All the people . .. said, The Lord, He is the God.

Christianity acknowledged supreme

In the Introduction to his Analogy of Religion, Bishop Butler says: “It has come to pass--I know not how--that Christianity is discovered to be victorious.” Why, that was nearly two hundred years ago! I wonder how many books have been written against the Bible since then, and handed up, one after the other, to the cobwebs of the upper shelves in the library, while the old Book still lies before us, saying with a conscious sense of superiority to all the other books--

“Books may come and books may go,

But I go on for ever.”

A reformer’s temporary successes

“There was a time, towards the close of the fifteenth century, when the devoted monk and martyr, Savonarola, seemed to have set up the kingdom of Christ in his beloved city of Florence.
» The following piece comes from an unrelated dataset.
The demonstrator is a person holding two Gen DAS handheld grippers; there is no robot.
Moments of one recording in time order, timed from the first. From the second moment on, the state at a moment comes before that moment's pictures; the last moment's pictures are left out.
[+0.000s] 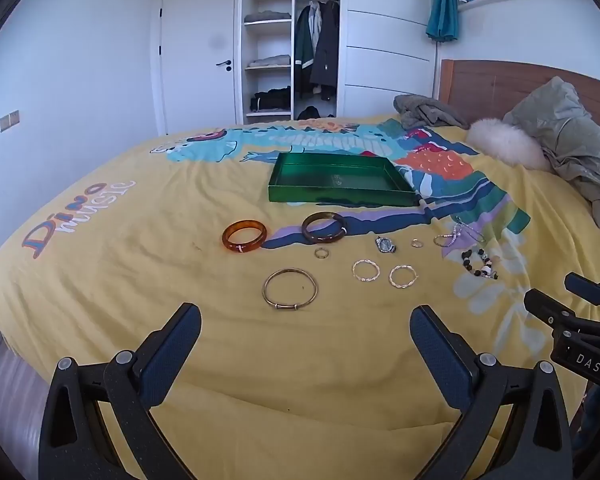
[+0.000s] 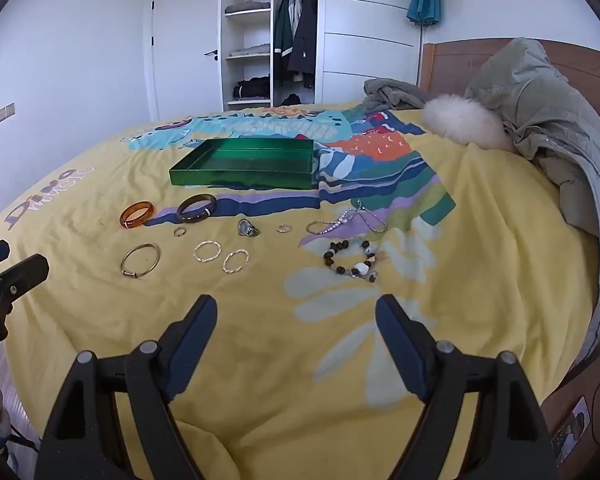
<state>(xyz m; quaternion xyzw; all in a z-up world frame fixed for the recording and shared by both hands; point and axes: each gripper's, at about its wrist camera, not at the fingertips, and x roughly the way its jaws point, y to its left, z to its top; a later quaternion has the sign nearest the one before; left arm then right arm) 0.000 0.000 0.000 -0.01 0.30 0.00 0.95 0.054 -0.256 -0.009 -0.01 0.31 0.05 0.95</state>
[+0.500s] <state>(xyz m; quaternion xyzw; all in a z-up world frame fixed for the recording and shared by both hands) -0.001 0.003 -0.001 -0.01 0.30 0.00 0.95 0.052 -0.256 -0.009 -0.02 0.31 0.05 0.95</state>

How he remodelled the Republican government; how he tamed the mischievous boys of the city; how at his bidding the people kindled in the great Piazza, during the Carnival of 1496, the strange Bonfire of Vanities; how the watchword of Florence became, ‘Viva Gesu Cristo, nostro Re’--Long live Jesus Christ, our King: there are few histories like it. It was an Italian theocracy. It was a day of heaven on the earth. ‘So much joy was there in all hearts,’ one of the chroniclers tells us, ‘that the glory of Paradise seemed to have descended to this lower world.’ The pity is that the Golden Age of Florence was so transient and brief-lived.” (Sunday School Teacher.)